[INFORMATION SHOWN]:
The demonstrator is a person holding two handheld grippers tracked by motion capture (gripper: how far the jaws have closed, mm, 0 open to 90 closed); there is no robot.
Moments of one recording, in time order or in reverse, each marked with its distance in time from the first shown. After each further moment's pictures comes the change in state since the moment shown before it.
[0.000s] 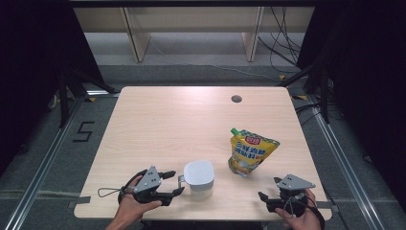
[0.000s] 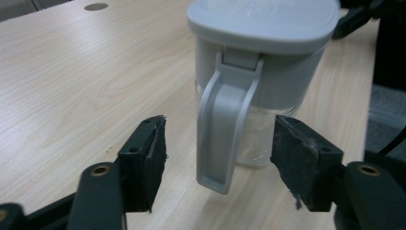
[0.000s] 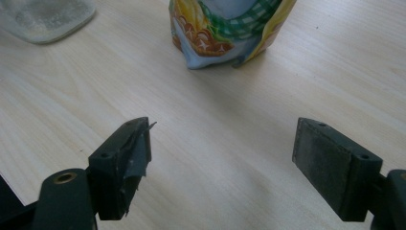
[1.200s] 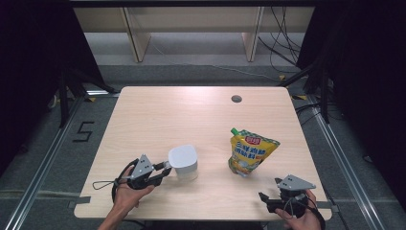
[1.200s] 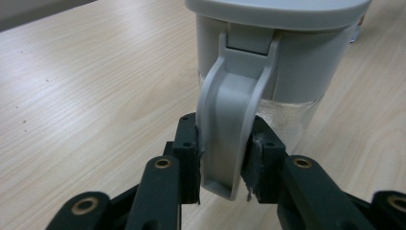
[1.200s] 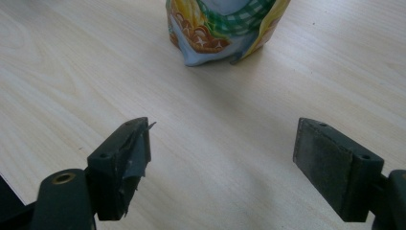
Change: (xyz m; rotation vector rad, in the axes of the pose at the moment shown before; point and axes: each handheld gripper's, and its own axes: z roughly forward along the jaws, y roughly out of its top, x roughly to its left) left arm 0.042 -0.011 0.008 0.046 0.176 0.017; right arm 0.002 -0.001 -0.002 0.003 -0.005 0.008
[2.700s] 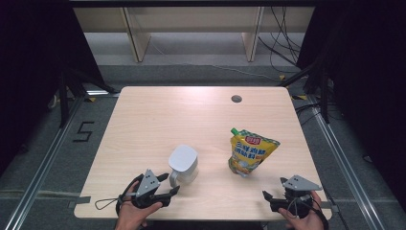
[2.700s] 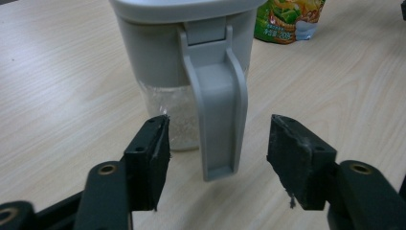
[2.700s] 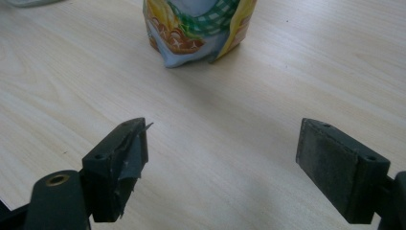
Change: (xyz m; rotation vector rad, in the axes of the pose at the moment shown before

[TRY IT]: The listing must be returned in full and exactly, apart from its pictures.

[WRITTEN REPLY]:
The demonstrator is a person holding two handheld grippers tracked by motion capture (gripper: how far the jaws have closed, mm, 0 open to 90 closed); there is no robot.
Moments of one recording, in time order or in reverse, each marked with its distance in time from the first shown. After each further moment's pictures comes the change in state since the moment shown before it.
[0.000s] 
[0.000s] 
[0.000s] 
[1.200s] 
[1.200s] 
[1.200s] 
Change: (xyz m; rotation vector rad, in the axes of the pose at the moment shown before; point and axes: each handheld gripper's, and its own axes: z roughly forward along the jaws, y roughly out of its top, x roughly to its left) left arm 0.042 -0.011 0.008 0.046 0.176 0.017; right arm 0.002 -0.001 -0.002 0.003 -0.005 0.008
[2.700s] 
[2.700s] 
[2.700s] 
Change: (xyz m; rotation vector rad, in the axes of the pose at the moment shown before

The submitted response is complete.